Paul Krugman is wrongly beating up on the EU for its current account surplus, showing that it is now larger than China's. The problem with the comparison is that China is an extremely fast growing developing country. This is the sort of place that in the good old days we expected to run trade deficits.
The EU on the other hand is a bloc of slow growing rich countries. We would expect them to be running trade surpluses. This does not negate the fact that the EU could and should be doing much more to stimulate its economy with larger budget deficits and more aggressive monetary policy, but that fact that it has a larger trade surplus with the rest of the world than China really doesn't tell us much of anything.
Addendum:Baker says normally China would be running trade deficits since it should have a high return on capital. Slow growing rich economies like those of the U.S. and the E.U. would have trade surpluses because of a low return on capital. "To my mind this is an indictment of the international financial system which has not generally accommodated this flow of capital from rich countries to poor countries. This is quite evident in the most recent reversal, which followed the botched bailout by the IMF-U.S. Treasury form the East Asian financial crisis in 1997."
I'm not gratuitously beating up on Krugman here, there is a real point. If a country is growing rapidly, like China, we would expect it would have a high return on capital. On the other hand, the return on capital is likely to be lower in low in the slow growing rich countries. This means that we should see a flow of capital from rich countries to developing countries. That would imply a trade surplus for the rich countries and a trade deficit for developing countries.

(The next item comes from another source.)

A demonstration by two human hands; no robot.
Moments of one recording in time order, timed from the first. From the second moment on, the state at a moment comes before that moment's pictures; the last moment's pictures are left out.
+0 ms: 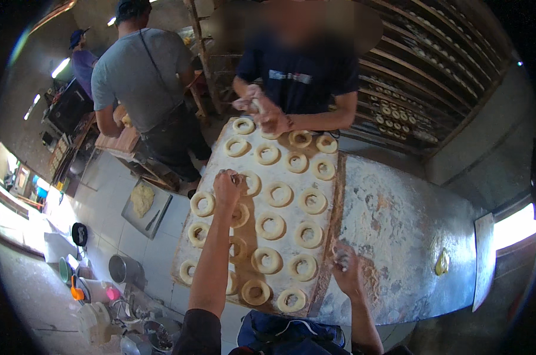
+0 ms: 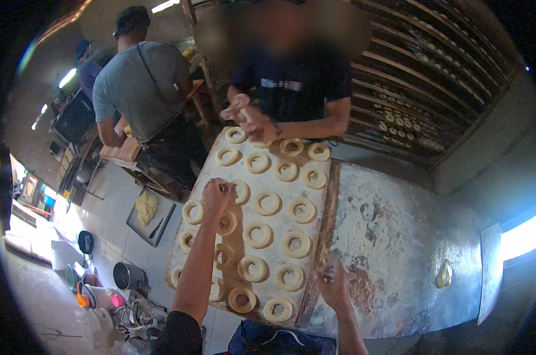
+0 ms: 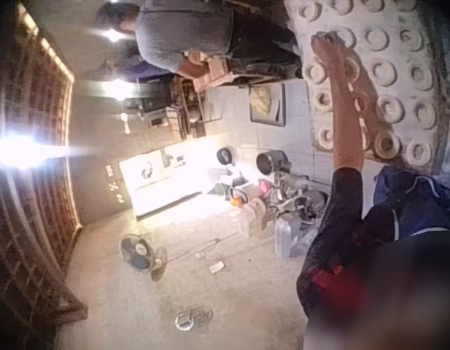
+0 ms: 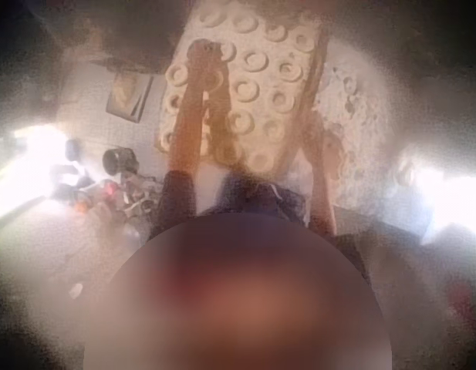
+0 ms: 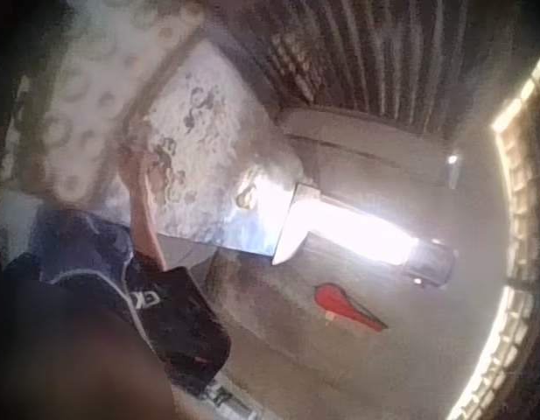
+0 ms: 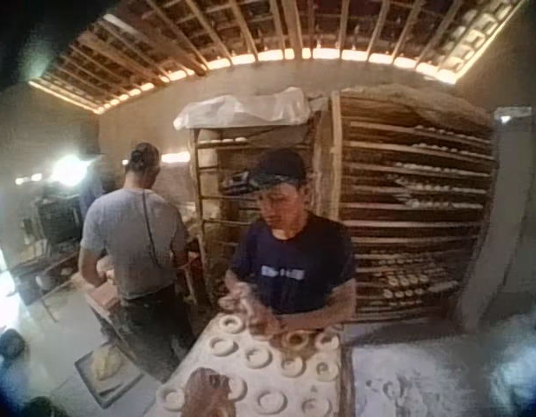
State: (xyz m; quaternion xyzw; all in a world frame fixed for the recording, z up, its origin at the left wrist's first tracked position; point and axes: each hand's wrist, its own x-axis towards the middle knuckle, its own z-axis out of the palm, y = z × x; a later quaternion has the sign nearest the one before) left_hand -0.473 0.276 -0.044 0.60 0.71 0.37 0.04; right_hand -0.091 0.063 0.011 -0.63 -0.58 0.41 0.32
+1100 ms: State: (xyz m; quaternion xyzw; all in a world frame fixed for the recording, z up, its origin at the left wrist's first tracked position) left_hand 0.115 0.071 0.153 0.95 0.29 -0.02 0.12; right_hand 0.257 -0.117 -0.063 -0.64 -0.46 0.40 0.47
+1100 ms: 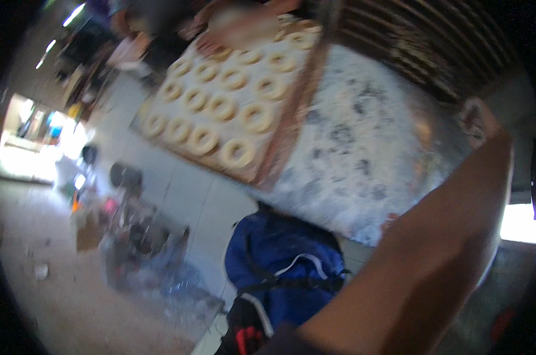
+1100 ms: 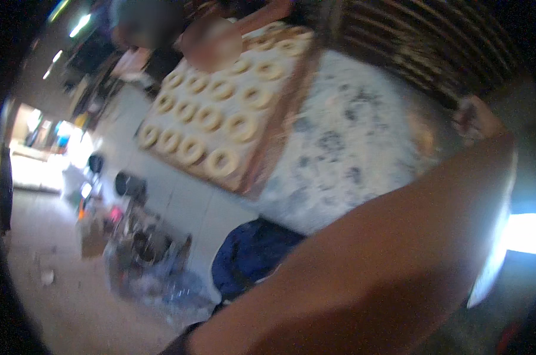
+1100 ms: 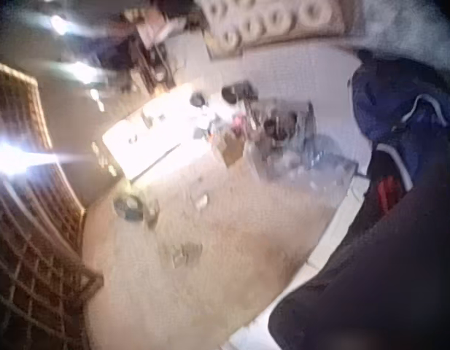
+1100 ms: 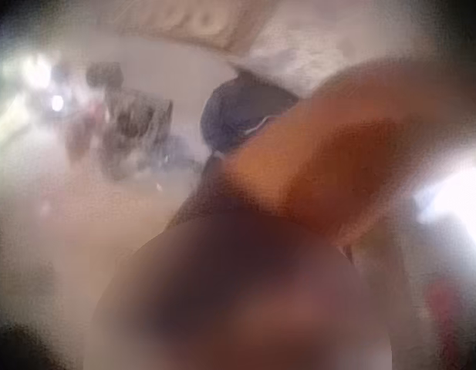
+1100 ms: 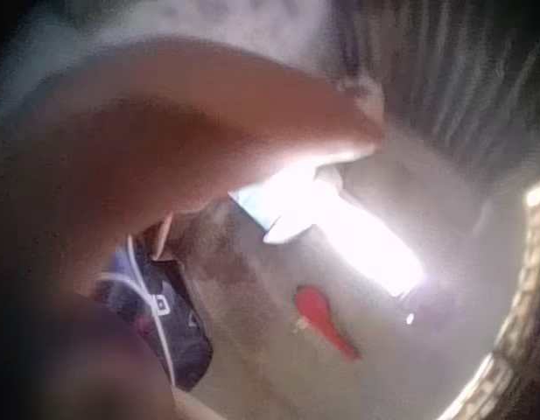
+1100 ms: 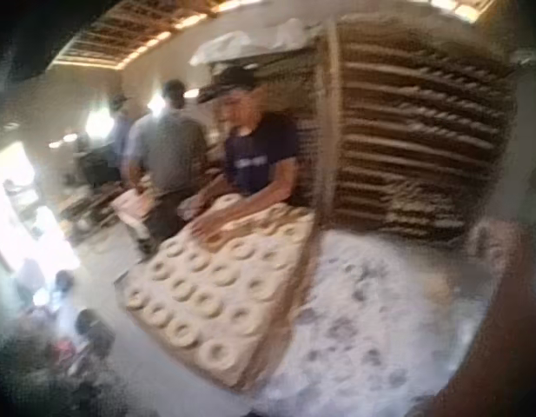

Another way to think about this is that the developing countries need to both build up their capital stocks at the same time that they continue to feed and house their people. By running trade deficits with rich countries, they can get the extra goods and services that allows them to do both simultaneously.
In reality, the capital flows from rich to poor countries have been at best uneven. This is a case where the real world has stubbornly resisted the textbook story. To my mind this is an indictment of the international financial system which has not generally accommodated this flow of capital from rich countries to poor countries. This is quite evident in the most recent reversal, which followed the botched bailout by the IMF-U.S. Treasury form the East Asian financial crisis in 1997.
But if we could somehow get things right and create a mechanism whereby excess capital in the EU and other rich countries helped finance investment in the developing world, that would be a good thing. This is why showing that the EU has a larger trade surplus than China does not necessarily mean that the EU is a bad actor in the world (although it is).